Transportation Electrificaion

The transportation sector accounts for approximately 40% of U.S. energy use and is a major contributor to pollution, particularly in urban areas. Electric drive technologies offer a path towards zero "tail-pipe" emissions and significant improvements in overall efficiency. However, major challenges still exist that have limited market penetration of electric drive systems in transportation to less than a few percent. We are pursuing research in modeling, design and control of power converters associated with the electric drivetrain in order to improve vehicle performance, range, and lifetime and reduce cost and weight.

To achieve these objectives, we have joined forces with a multi-disciplinary team at the University of Colorado at Boulder and Colorado Springs, a team at the National Renewable Energy Laboratory (NREL) and the Ford Motor Company. Funding has also been secured through the United States Department of Energy’s Advanced Research Projects (ARPA-E) through 2015.

researchers looking at circuit board

“No two battery cells are alike--they differ over their life-times in terms of charge and discharge rates, capacity, and temperature characteristics, among other things. Traditionally, these issues have been managed by matching similarly performing cells at the factory level and conservative design and operation of battery packs, but this is an incomplete solution, leading to costly batching of cells and overdesign of battery packs.” (read the full publication)

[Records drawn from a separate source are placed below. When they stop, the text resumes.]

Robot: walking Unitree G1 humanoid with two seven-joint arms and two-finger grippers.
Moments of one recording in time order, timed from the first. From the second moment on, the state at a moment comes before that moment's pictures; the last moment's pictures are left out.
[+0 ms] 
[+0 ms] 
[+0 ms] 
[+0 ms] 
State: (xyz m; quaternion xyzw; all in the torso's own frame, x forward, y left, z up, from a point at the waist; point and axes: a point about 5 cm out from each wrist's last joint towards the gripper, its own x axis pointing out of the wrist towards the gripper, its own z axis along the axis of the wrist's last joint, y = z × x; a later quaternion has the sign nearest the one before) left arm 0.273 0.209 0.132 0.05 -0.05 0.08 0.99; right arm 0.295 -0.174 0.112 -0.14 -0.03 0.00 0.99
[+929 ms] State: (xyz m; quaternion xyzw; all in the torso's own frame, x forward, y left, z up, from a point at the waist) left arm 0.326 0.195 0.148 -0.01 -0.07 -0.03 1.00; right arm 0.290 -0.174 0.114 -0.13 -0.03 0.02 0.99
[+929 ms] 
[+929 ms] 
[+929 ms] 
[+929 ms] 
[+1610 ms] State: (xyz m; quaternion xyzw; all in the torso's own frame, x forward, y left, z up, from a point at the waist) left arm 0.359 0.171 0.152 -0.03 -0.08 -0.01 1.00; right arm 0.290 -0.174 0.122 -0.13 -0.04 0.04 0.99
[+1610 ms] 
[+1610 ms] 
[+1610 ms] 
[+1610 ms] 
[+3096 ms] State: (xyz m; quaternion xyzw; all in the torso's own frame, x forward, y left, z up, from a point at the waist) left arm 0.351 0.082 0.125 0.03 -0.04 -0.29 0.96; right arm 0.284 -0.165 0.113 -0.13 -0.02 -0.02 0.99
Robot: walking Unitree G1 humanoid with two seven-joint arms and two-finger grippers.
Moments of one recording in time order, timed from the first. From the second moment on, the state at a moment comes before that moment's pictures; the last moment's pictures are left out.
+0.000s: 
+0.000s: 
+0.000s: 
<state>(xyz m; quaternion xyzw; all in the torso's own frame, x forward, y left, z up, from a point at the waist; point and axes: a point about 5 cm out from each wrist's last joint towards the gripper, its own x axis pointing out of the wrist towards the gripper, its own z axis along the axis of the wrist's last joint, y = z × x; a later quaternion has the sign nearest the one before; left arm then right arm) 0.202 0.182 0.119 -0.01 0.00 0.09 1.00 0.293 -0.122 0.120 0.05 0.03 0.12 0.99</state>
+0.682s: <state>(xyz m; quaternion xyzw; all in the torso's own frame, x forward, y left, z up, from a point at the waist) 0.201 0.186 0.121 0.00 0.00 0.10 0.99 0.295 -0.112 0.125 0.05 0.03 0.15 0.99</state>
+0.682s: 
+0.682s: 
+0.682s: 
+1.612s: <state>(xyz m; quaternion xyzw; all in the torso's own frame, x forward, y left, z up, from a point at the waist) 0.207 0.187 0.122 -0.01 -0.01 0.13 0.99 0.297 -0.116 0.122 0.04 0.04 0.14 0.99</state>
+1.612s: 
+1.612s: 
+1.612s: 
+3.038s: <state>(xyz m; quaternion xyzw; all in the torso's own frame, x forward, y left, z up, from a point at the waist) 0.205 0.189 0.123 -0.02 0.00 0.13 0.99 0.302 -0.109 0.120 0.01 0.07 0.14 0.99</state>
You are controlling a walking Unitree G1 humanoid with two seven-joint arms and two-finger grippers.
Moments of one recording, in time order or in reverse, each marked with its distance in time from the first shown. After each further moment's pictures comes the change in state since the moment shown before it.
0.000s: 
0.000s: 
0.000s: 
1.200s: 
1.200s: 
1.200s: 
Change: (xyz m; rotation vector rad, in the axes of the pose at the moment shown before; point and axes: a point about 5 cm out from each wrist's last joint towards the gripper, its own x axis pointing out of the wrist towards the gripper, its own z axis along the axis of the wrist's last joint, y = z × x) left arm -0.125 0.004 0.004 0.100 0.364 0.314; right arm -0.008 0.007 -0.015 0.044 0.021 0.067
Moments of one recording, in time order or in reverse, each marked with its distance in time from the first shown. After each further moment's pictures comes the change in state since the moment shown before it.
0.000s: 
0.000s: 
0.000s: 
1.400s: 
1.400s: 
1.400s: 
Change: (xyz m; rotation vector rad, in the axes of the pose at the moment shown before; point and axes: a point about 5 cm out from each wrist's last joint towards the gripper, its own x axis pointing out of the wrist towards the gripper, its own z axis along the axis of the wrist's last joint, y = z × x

Our team is focused primarily on system hardware design, including design and control of bi-directional cell-level power converters and full system battery pack assembly and evaluation. Along with newly developed physics based battery models and model-predictive battery control algorithms, we will be able to operate individual cells in large battery packs up to their physical limits. These control methods utilize dynamic cell information to achieve battery performance closer to theoretical limits by generating highly accurate cell models and using predictive control to anticipate changing dynamics and optimally shape current profiles. This will yield improved performance (especially at low temperatures) and actively balance all cells so that they will degrade uniformly to the end of their life. These capabilities have the potential to significantly reduce initial battery pack cost and weight and increase the value of the battery pack for second use applications.

The modular architecture, which achieves continuous balancing of all cells, can be used with an arbitrary number of cells in series, requires no control communications between converters, and naturally shares the auxiliary load current according to the relative state-of-charge (SOC) and capacities of the battery cells.

Recently we demonstrated this cell balancing system with a string of four series-connected 3.6Ah NMC battery cells, with combined outputs rated to supply a 12 V 35 W auxiliary load. Each battery was partially charged to different levels of state-of-charge before being connected into the system, representative of a battery pack with mismatched cells. The system performed as expected, automatically balancing each cell until they were sharing the load equally.